4. The record does not disclose whether the Union pursued its claim that the oral reply meeting constituted a formal discussion. That claim is not before us in this case.

5. As we noted in FAA, a finding that disclosure is not prohibited by law does not end the inquiry into whether an agency's failure to disclose requested information violates the Statute. In order to sustain such a violation, we must find that all of the requirements of section 7114(b)(4) have been met. FAA, 50 FLRA at 345.

6. The record discloses that Employee A claims that certain physical conditions affected her performance.

7. In U.S. Department of the Interior, Bureau of Mines, Pittsburgh Research Center, 51 FLRA No. 28, slip op. at 9, n.7 (1995), we stated that according to Webster's Third New International Dictionary (unabridged) (1986), traceable is defined as "suitable or of a kind to be attributed: Due, Ascribable"; logical means "that [which] is in accordance with inferences reasonably drawn from preceding or surrounding or predictable facts or events or circumstances"; and significant refers to "having or likely to have influence or effect." The Authority occasionally refers to dictionary definitions of terms to supply meaning where none has otherwise been provided. For example, American Federation of Government Employees, Local 31 and U.S. Department of Veterans Affairs Medical Center, Wade Park Unit, Cleveland, Ohio, 49 FLRA 957, 958 n.2 (1994). See also U.S. Department of the Army, Red River Depot, Texarkana, Texas v.
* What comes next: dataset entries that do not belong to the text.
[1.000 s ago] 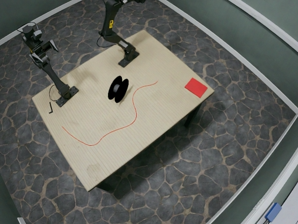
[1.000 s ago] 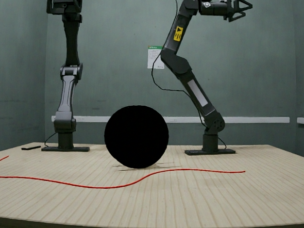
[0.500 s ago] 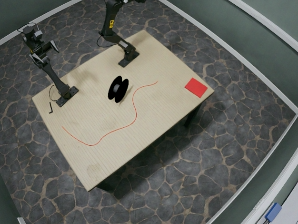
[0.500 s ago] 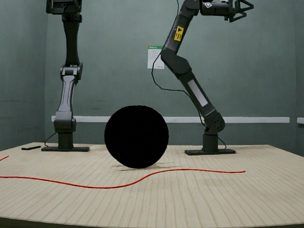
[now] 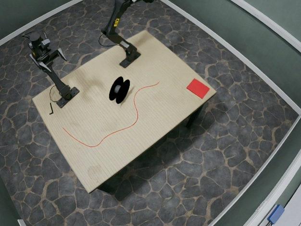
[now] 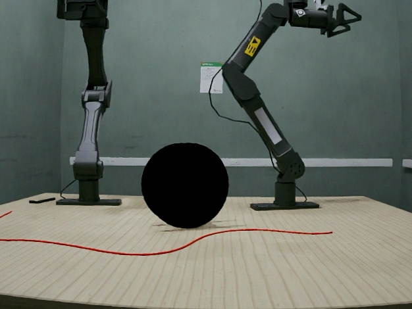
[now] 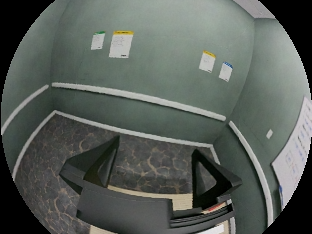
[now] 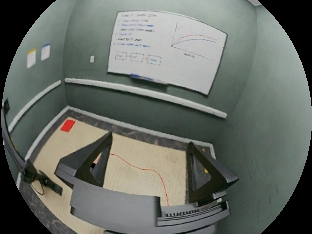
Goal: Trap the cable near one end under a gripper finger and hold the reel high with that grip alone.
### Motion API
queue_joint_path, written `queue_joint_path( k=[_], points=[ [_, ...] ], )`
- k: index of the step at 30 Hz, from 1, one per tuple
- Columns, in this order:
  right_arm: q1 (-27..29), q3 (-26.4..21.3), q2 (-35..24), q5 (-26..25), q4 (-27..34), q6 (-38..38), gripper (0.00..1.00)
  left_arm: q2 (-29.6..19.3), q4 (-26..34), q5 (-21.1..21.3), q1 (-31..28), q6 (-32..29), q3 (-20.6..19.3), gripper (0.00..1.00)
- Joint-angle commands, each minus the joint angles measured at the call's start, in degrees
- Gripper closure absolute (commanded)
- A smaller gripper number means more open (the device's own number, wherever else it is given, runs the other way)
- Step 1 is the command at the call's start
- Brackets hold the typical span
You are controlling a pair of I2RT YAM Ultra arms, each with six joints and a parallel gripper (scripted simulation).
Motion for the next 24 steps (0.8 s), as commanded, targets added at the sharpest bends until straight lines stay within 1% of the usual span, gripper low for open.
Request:
queue_joint_path(
  k=[1,4,6,8,14,21,23,24],
  points=[
    [-0.62,-4.63,1.14,0.01,6.88,0.63,0.0,1.32,6.44,-0.56,-0.11,0.53,-4.64,0.0],
    [-0.36,-9.3,1.2,-0.08,11.68,0.62,0.0,1.54,11.29,-0.52,-0.15,0.52,-9.42,0.0],
    [-0.36,-9.3,1.2,-0.08,11.68,0.62,0.0,1.54,11.29,-0.52,-0.15,0.52,-9.42,0.0],
    [-0.35,-12.47,-0.35,-0.09,15.37,0.62,0.0,-0.09,14.96,-0.49,-0.15,0.51,-12.44,0.0],
    [-0.36,-23.6,2.18,-0.08,26.09,0.62,0.0,1.97,25.69,-0.48,-0.16,0.52,-23.45,0.0],
    [-0.37,-35.19,1.67,-0.11,38.36,0.61,0.0,2.17,38.01,-0.5,-0.16,0.5,-35.25,0.0],
    [-0.37,-35.19,1.67,-0.11,38.36,0.61,0.0,2.17,38.01,-0.5,-0.16,0.5,-35.25,0.0],
    [-0.36,-37.15,1.25,-0.11,40.67,0.61,0.0,1.4,40.26,-0.51,-0.17,0.5,-37.06,0.0]
  ],
)
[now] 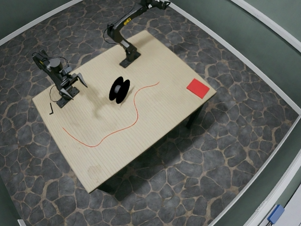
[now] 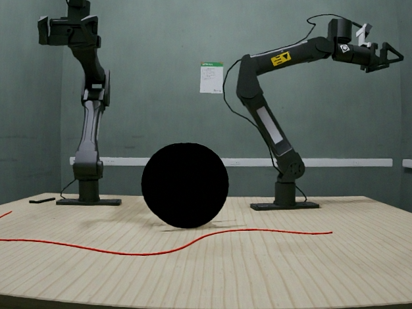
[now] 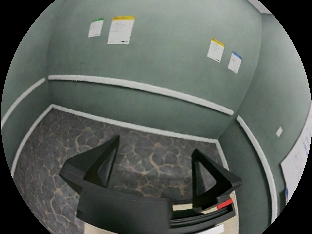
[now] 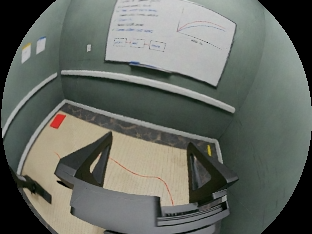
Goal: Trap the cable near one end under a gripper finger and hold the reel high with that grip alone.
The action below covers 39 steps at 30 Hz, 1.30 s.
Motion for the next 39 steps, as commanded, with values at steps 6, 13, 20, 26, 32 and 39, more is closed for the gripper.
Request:
queue_joint_path(
  k=[6,13,20,26,32,39],
  points=[
    [-0.31,-9.79,0.58,-0.08,15.29,0.62,0.0,0.4,14.82,-0.38,-0.16,0.52,-9.82,0.0],
    [-0.31,-15.6,0.32,-0.09,21.81,0.62,0.0,0.51,21.31,-0.39,-0.16,0.52,-15.64,0.0],
    [-0.3,-17.67,0.84,-0.07,24.09,0.64,0.0,0.99,23.38,-0.38,-0.16,0.53,-17.71,0.0],
    [-0.3,-17.68,0.5,-0.07,24.68,0.64,0.0,1.13,23.92,-0.38,-0.16,0.54,-17.67,0.0],
    [-0.29,-17.69,0.49,-0.06,24.66,0.64,0.0,1.12,23.24,-0.37,-0.15,0.55,-17.7,0.0],
    [-0.29,-17.7,0.49,-0.05,23.99,0.65,0.0,1.12,23.24,-0.37,-0.15,0.55,-17.7,0.0]
  ],
)
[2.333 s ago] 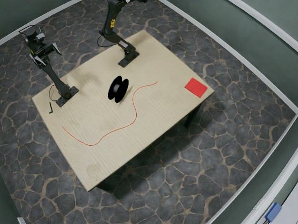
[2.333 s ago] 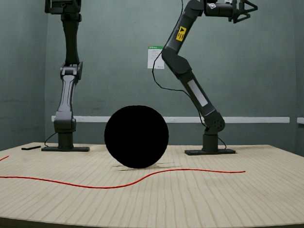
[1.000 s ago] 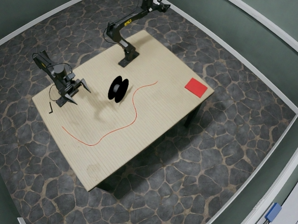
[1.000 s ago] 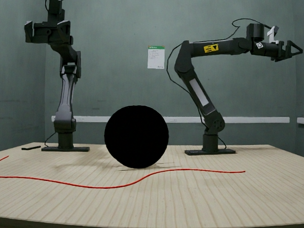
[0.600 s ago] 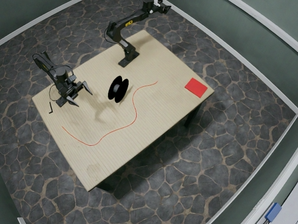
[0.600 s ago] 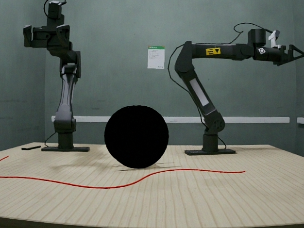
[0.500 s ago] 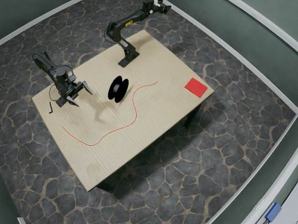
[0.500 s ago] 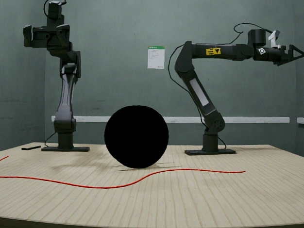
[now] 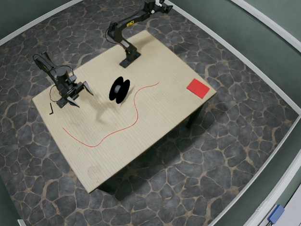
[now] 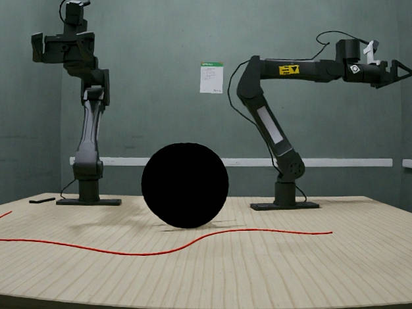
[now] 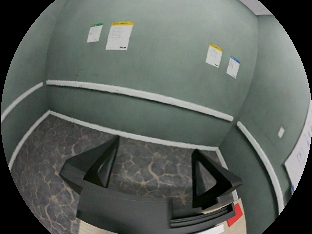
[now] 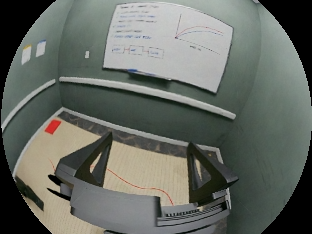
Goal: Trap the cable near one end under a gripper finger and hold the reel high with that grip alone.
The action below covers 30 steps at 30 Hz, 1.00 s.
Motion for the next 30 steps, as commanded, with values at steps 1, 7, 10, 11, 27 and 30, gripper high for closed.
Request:
queue_joint_path(
  k=[1,7,10,11,27,30],
  points=[
    [-0.29,-0.59,0.07,-0.05,0.25,0.65,0.0,0.88,0.1,-0.37,-0.15,0.55,-0.61,0.0],
    [-0.29,-0.59,0.08,-0.05,0.25,0.65,0.18,0.88,0.1,-0.37,-0.15,0.55,-0.61,0.0],
    [-0.29,-0.59,0.08,-0.05,0.25,0.65,0.29,0.88,0.1,-0.37,-0.15,0.55,-0.61,0.0],
    [-0.29,-0.59,0.08,-0.05,0.25,0.65,0.29,0.88,0.1,-0.37,-0.15,0.55,-0.61,0.0],
    [-6.27,-0.66,-0.11,0.53,0.16,0.68,0.7,0.88,0.1,-0.37,-0.15,0.55,-0.61,0.0],
    [-10.13,-0.64,-0.08,-0.21,0.17,0.69,0.7,0.88,0.1,-0.37,-0.15,0.55,-0.61,0.0]
  ],
)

FLRA, 977 F.2d 1490, 1492 (D.C. Cir. 1992) (court found that Authority's adoption of dictionary definition of statutory term was permissible).

8. In its information request, the Union stated only that it needed the last chance agreement because "[t]his secret agreement[,] made between [Employee A] and the agency[,] was in direct violation" of its right to be present at an oral reply meeting. Exhibit F. The General Counsel asserted that the last chance agreement also was necessary to assist the union in carrying out its full range of responsibilities under the Statute, particularly as they relate to employee removals. To the extent that this is an additional, different reason for the request, and not merely a clarification or explanation of the reason previously given by the Union, we will not consider it in determining whether the information is relevant, within the meaning of routine use "a." Basing our determination on the reasons stated by the Union for the information is consistent with FPM Letter 711-164, which requires a requestor of information to "demonstrate to the system manager" of the agency that the information is relevant and necessary, and with Authority precedent construing the obligation to provide a union with "necessary" information under section 7114(b)(4) of the Statute. E.g., Commander Naval Air Pacific, San Diego, California and Naval Air Station Whidbey Island, Oak Harbor, Washington, 41 FLRA 662, 669 (1991) ("[W]e evaluate the necessity for the requested information in light of the reasons expressed in the Union's request.").